## Work request
Report all lines of the data below that hold the word "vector".

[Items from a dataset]
-- Opening Marker --

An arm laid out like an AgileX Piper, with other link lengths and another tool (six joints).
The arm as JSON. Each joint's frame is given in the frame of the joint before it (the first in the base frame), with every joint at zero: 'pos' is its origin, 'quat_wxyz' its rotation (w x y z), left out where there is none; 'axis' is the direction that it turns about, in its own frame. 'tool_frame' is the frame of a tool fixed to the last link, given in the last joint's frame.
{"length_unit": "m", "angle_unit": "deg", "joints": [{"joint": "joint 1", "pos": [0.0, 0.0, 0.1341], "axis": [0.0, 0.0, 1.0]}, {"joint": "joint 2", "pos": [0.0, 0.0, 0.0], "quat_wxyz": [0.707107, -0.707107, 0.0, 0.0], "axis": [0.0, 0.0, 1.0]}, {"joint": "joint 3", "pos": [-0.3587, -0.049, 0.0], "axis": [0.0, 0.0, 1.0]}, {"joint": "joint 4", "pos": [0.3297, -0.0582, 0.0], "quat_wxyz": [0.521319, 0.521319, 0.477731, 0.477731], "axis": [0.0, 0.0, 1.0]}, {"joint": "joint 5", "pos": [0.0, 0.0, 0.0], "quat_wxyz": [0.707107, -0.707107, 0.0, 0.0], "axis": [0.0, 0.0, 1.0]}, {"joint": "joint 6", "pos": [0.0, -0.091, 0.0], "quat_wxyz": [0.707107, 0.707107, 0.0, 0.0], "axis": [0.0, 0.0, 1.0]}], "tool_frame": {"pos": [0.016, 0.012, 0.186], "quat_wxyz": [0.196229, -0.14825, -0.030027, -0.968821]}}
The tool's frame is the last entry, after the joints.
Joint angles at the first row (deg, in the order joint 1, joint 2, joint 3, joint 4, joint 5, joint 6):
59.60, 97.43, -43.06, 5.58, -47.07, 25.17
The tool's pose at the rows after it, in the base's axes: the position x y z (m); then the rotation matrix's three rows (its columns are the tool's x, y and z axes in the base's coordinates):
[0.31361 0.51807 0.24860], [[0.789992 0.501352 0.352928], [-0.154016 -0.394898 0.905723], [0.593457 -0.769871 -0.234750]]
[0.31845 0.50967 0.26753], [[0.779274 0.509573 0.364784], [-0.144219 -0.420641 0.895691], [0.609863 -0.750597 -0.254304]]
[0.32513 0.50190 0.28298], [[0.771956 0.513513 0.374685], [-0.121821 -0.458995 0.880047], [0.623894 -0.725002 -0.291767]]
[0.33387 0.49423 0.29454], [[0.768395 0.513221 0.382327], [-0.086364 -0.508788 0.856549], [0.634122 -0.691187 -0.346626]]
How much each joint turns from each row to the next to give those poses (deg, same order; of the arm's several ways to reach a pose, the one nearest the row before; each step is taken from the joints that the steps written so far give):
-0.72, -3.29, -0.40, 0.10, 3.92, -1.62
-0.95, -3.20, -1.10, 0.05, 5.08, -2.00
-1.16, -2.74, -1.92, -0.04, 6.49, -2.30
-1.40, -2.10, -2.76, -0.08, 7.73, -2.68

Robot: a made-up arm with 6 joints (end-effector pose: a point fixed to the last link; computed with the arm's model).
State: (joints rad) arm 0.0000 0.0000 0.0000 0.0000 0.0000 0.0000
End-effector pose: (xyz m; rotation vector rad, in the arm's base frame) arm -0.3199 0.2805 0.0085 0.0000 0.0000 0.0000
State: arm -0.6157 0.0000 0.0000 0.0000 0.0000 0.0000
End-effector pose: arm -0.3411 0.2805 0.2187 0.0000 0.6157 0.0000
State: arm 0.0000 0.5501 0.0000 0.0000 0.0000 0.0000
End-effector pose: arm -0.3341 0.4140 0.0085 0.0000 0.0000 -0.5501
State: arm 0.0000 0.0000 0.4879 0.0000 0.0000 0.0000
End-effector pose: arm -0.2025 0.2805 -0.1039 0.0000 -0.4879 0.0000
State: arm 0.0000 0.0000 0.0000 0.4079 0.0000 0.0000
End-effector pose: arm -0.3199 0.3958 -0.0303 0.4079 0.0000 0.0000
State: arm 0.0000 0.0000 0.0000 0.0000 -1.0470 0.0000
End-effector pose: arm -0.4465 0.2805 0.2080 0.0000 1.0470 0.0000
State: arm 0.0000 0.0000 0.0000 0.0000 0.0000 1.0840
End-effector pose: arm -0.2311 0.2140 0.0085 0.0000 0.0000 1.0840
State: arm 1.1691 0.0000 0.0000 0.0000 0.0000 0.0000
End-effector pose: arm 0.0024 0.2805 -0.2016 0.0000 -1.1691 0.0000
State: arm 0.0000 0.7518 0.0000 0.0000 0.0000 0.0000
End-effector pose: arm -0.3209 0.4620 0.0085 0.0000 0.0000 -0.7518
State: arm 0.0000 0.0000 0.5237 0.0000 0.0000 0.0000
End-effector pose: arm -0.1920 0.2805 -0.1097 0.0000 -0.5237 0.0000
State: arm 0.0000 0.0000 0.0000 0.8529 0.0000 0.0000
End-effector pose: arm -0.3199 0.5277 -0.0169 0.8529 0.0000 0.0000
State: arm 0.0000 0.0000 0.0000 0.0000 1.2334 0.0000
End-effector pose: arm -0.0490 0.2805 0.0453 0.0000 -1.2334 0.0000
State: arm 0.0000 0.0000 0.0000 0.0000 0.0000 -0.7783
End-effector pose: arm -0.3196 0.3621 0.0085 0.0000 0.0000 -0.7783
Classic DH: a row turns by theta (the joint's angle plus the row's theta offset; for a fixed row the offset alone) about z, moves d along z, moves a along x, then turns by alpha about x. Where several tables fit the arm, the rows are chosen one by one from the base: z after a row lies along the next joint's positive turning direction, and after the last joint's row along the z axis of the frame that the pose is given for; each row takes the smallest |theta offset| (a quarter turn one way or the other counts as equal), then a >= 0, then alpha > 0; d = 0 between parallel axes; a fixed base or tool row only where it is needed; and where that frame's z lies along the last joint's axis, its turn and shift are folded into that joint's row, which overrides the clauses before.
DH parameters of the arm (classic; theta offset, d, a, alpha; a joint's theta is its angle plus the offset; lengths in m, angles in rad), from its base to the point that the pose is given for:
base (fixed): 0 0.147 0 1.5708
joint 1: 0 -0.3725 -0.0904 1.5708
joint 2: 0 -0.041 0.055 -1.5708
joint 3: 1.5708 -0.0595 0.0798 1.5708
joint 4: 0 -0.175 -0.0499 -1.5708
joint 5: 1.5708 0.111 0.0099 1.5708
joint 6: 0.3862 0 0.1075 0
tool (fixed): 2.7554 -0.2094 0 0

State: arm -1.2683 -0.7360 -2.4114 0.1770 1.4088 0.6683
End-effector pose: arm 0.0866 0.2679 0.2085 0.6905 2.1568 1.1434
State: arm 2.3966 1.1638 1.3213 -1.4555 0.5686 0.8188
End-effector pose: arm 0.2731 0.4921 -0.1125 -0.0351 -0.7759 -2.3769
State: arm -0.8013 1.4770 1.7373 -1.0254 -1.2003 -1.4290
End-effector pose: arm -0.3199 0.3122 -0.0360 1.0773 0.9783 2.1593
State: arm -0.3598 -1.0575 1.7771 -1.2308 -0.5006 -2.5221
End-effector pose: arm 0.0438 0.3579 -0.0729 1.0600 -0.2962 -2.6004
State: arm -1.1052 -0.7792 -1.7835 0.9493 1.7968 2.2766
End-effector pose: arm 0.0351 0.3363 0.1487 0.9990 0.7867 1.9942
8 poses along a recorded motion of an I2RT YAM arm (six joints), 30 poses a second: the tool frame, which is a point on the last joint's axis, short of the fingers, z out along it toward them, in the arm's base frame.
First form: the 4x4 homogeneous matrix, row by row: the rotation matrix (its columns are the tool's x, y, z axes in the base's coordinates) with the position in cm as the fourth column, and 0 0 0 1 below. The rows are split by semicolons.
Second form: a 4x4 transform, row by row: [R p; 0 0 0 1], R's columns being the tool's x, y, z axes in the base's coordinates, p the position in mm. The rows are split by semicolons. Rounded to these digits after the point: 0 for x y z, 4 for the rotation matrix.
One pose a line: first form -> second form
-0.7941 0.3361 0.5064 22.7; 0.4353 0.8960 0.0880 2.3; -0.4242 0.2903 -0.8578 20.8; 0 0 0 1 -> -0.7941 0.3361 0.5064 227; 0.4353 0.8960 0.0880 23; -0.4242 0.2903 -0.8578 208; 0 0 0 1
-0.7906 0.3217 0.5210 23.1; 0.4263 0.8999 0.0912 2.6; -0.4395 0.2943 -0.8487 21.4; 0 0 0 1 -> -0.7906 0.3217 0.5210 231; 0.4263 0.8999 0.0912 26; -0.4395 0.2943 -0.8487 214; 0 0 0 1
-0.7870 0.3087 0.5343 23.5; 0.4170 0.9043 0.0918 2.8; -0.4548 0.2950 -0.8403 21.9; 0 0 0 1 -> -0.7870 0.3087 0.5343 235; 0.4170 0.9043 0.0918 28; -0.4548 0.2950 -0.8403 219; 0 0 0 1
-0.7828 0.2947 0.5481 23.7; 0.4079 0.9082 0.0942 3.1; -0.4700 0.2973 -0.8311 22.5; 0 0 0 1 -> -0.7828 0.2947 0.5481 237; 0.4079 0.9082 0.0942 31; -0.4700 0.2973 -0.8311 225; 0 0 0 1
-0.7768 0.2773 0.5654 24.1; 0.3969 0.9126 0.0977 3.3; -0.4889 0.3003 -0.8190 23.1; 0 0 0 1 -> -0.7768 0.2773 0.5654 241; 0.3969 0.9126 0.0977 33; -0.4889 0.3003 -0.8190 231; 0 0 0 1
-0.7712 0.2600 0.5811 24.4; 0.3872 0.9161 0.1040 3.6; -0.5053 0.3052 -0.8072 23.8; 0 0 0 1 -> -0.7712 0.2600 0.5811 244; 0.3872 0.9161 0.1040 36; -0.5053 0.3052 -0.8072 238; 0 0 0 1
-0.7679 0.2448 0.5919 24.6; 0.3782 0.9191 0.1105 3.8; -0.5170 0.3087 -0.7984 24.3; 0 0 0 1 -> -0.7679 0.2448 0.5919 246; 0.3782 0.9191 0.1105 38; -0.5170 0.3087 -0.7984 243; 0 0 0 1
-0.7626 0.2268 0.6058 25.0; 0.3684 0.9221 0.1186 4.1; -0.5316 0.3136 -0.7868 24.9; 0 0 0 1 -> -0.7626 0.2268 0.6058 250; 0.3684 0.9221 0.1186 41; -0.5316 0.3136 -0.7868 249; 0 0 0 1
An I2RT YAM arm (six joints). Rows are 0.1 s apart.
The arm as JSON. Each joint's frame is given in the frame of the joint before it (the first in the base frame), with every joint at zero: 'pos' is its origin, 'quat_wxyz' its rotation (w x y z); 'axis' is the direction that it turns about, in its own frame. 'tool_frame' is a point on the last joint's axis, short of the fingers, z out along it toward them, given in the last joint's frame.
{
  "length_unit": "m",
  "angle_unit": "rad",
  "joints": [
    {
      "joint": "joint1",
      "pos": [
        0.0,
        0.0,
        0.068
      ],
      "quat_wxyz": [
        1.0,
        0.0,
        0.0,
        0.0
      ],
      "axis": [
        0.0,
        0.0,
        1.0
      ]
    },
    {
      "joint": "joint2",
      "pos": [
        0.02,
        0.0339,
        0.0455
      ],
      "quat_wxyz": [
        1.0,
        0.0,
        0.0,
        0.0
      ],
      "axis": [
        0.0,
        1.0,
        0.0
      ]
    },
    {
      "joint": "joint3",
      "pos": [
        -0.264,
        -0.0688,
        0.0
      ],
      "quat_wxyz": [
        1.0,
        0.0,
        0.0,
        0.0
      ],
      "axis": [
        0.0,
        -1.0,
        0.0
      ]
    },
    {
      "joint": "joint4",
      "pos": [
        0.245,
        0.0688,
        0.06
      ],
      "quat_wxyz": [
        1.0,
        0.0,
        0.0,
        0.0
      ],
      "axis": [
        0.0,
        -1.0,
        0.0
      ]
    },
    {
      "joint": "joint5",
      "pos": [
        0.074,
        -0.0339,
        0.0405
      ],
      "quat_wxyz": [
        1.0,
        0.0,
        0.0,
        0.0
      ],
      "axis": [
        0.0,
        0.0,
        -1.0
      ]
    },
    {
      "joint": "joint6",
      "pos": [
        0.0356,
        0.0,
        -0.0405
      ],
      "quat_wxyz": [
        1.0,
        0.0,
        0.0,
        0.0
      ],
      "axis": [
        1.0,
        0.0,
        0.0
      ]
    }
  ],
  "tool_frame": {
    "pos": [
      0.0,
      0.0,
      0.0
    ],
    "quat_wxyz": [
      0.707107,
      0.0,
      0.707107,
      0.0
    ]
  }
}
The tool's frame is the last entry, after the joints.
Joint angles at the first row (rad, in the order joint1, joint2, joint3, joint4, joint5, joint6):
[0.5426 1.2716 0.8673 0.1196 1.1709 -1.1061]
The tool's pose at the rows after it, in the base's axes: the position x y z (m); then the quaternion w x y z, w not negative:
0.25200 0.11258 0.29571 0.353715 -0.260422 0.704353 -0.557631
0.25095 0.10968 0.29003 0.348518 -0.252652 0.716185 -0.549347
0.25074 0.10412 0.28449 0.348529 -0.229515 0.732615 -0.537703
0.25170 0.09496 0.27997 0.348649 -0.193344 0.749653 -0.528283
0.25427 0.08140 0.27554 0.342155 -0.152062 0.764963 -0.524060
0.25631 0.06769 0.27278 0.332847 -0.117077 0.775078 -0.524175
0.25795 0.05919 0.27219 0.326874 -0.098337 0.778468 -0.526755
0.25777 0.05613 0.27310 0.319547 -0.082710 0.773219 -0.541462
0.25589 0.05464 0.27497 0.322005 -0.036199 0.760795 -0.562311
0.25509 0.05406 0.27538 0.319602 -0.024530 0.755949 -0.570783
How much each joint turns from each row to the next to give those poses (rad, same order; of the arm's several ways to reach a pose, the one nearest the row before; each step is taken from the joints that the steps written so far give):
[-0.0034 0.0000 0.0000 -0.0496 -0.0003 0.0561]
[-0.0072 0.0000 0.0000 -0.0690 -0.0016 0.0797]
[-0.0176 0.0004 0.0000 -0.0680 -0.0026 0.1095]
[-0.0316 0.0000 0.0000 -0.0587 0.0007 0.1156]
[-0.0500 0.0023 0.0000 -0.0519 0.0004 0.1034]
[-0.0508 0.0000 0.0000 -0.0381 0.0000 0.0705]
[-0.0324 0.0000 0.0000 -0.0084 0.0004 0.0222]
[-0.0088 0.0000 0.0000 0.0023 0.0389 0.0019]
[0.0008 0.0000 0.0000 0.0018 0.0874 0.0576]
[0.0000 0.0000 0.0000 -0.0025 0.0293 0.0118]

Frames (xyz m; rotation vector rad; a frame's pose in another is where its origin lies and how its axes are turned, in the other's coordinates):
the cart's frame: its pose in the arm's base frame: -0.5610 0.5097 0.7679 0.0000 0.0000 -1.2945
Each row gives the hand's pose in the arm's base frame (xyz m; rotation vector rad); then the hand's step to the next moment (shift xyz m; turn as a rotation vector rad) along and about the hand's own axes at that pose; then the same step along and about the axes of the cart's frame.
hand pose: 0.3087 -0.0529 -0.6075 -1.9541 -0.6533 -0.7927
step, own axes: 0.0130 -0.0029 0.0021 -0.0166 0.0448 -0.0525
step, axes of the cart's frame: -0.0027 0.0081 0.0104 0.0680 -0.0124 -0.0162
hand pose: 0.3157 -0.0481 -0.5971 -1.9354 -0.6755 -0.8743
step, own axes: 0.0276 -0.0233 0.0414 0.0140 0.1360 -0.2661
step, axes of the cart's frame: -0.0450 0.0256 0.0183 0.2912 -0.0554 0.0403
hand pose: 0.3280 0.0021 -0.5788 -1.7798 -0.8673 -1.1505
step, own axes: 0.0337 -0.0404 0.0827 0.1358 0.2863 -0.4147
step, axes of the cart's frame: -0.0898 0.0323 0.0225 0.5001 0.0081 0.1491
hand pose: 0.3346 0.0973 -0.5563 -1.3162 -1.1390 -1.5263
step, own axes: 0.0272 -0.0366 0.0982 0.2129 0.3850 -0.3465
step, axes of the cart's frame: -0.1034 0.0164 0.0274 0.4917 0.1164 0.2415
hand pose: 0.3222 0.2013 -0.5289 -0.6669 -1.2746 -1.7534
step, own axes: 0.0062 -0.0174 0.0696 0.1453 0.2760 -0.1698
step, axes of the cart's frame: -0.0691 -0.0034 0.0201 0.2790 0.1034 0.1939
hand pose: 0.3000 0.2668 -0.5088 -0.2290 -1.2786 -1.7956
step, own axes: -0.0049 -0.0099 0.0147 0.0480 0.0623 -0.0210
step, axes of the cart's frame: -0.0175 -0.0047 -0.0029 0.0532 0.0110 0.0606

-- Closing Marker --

## Result
End-effector pose: (xyz m; rotation vector rad, in the arm's base frame) arm -0.3199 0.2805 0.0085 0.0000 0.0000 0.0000
Frames (xyz m; rotation vector rad; a frame's pose in another is where its origin lies and how its axes are turned, in the other's coordinates):
Each row gives the hand's pose in the arm's base frame (xyz m; rotation vector rad); then the hand's step to the next moment (shift xyz m; turn as a rotation vector rad) along and about the hand's own axes at that pose; then the same step along and about the axes of the cart's frame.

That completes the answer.